Your output should look like this:

[[XXX.XXXXXXX   XX.XXXXXXXX]
[XXX.XXXXXXXX  XX.XXXXXXXX]
[ XX.XXXXXXXX  XX.XXXXXXXX]]
Solution

Solution is locked

Extension More Training

We have provided a larger training set for you to work with locally. Use this to try to build a better neural network. Things to consider:

  • The size of the network

  • The number of iterations

  • The learning rate

rgb_train_large.csv

TIPS:

  • Start small and build up! If you start with a huge neural network it will take a long time to train so you will be slow to make improvements. We recommend starting with something small and continuously tweaking it to improve performance.

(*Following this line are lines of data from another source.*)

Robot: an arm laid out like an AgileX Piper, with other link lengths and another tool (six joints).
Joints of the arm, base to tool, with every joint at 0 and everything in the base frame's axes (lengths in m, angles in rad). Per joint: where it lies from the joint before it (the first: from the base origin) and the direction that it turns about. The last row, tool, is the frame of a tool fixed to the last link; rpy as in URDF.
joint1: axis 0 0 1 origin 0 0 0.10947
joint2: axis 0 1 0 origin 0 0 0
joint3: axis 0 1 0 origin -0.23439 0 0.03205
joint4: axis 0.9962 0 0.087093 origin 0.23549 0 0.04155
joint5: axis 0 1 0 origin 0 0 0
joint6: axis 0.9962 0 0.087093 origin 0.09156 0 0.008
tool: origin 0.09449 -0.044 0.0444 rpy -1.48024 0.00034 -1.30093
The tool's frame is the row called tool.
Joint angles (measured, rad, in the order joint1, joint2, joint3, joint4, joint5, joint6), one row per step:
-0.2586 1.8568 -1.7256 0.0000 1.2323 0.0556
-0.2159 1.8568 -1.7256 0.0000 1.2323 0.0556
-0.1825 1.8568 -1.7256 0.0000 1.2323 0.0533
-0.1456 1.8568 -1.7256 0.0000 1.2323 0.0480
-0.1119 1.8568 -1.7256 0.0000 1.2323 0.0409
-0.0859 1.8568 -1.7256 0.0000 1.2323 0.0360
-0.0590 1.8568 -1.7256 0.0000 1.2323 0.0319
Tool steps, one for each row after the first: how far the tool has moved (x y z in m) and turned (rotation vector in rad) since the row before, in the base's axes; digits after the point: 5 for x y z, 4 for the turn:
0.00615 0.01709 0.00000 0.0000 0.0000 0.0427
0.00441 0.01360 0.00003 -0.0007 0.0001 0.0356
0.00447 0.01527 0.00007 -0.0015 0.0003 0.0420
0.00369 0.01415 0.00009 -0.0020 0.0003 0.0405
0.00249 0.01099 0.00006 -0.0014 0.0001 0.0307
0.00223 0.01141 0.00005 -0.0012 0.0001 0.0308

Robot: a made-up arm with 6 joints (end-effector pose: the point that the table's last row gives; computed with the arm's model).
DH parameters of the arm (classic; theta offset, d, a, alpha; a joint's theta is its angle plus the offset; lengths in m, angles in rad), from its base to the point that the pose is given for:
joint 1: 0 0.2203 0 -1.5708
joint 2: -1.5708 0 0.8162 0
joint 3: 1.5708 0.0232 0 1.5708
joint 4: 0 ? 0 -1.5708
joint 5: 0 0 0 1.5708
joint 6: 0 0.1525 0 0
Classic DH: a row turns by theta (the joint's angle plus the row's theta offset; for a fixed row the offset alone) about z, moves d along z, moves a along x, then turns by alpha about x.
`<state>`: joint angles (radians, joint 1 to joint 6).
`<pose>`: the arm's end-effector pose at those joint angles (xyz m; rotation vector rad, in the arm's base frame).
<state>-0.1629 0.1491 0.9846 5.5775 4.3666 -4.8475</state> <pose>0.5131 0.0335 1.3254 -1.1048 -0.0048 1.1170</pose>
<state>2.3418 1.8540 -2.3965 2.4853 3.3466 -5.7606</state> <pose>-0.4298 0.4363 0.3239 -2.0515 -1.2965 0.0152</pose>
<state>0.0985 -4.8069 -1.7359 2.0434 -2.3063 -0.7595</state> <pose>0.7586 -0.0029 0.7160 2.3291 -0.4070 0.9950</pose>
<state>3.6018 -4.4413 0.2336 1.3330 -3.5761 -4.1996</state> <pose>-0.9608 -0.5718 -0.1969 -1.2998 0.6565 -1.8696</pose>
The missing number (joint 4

  • You may also want to consider writing a script to test a whole range of different hyperparameters (e.g different network sizes) and storing the results. That way you can leave experiments running over night and check the results in the morning.

  • Don’t forget that what we care about is how well the neural network does on unseen data. You might want to withhold some of the training data as validation data so you can see how well the model does on new data.